▶ [WORK REQUEST] Repeat the listing that follows character for character, omitting images.

START INFORMATION SHOWN

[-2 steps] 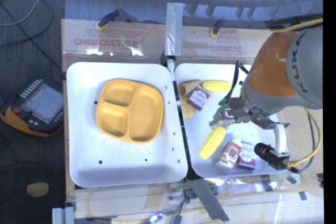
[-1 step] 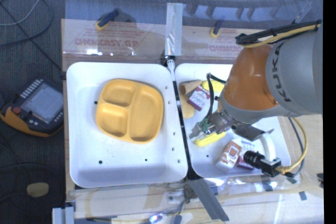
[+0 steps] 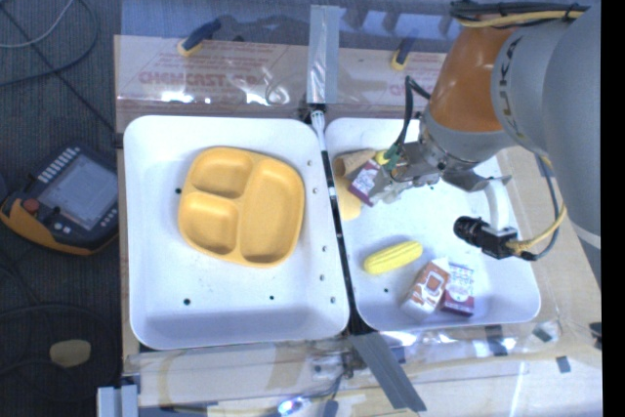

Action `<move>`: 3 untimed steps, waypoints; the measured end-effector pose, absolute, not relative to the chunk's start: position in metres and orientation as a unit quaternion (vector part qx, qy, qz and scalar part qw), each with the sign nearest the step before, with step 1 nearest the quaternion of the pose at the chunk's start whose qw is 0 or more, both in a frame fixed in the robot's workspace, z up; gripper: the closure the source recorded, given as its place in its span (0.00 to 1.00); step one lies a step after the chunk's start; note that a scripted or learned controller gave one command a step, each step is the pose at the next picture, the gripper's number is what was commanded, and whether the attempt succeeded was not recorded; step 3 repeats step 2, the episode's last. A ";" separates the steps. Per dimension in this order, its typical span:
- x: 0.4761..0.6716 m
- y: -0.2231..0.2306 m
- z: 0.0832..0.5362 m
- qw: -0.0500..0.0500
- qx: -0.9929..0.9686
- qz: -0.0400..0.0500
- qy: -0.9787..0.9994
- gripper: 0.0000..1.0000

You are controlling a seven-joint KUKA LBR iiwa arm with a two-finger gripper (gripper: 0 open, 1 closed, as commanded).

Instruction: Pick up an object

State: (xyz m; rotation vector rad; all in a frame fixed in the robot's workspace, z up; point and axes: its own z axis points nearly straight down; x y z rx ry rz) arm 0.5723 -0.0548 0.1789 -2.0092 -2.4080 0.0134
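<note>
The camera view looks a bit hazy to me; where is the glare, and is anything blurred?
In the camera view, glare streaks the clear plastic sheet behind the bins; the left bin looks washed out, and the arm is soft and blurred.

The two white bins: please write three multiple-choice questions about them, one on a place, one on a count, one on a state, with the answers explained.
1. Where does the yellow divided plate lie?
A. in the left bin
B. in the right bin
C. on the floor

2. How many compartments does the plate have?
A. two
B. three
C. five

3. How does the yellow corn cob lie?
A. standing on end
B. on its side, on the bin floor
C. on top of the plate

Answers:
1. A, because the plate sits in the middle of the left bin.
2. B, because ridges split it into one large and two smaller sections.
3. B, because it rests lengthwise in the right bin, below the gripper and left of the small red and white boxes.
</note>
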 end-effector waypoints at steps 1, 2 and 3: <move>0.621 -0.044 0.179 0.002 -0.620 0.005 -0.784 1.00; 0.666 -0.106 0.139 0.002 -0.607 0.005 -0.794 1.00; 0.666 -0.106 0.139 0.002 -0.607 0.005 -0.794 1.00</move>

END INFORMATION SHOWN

▶ [RESPONSE BELOW]
[-2 steps] 
[-1 step] 
[+0 steps] 

Action `<move>`: 3 untimed steps, waypoints; the measured end-effector pose, absolute, not relative to the chunk's start: position in metres and orientation as a unit quaternion (vector part qx, qy, qz and scalar part qw), each with the sign nearest the step before, with step 1 nearest the quaternion of the pose at the chunk's start whose qw is 0 or more, both in a frame fixed in the robot's workspace, z up; gripper: the closure the source recorded, given as its place in its span (0.00 to 1.00); step one lies a step after the chunk's start; note that a scripted or learned controller gave one command a step, each step is the pose at the next picture, the gripper's number is what was commanded, and whether the attempt succeeded was not recorded; step 3 repeats step 2, the episode's last. A ";" separates the steps. Per dimension in this order, its typical span:
- x: 0.4761..0.6716 m
- y: -0.2231..0.2306 m
- z: 0.0832..0.5362 m
- qw: -0.0500..0.0500
- qx: -0.9929..0.9686
- qz: -0.0400..0.0500
- qy: -0.9787..0.9994
- gripper: 0.0000..1.0000

You are controlling a seven-joint KUKA LBR iiwa arm with a two-finger gripper (gripper: 0 open, 1 closed, as commanded).

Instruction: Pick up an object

State: (xyz m; rotation vector rad; all in a frame fixed in the robot's workspace, z up; point and axes: its own z axis points nearly straight down; x y z rx ry rz) arm 0.5723 -0.0548 0.1789 -2.0092 -2.4080 0.0134
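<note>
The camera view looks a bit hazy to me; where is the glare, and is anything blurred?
In the camera view, glare streaks the clear plastic sheet behind the bins; the left bin looks washed out, and the arm is soft and blurred.

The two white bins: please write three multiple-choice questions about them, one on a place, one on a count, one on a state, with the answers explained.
1. Where does the yellow divided plate lie?
A. in the left bin
B. in the right bin
C. on the floor

2. How many compartments does the plate have?
A. two
B. three
C. five

3. How does the yellow corn cob lie?
A. standing on end
B. on its side, on the bin floor
C. on top of the plate

Answers:
1. A, because the plate sits in the middle of the left bin.
2. B, because ridges split it into one large and two smaller sections.
3. B, because it rests lengthwise in the right bin, below the gripper and left of the small red and white boxes.
</note>
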 end-effector waypoints at steps 1, 2 and 3: <move>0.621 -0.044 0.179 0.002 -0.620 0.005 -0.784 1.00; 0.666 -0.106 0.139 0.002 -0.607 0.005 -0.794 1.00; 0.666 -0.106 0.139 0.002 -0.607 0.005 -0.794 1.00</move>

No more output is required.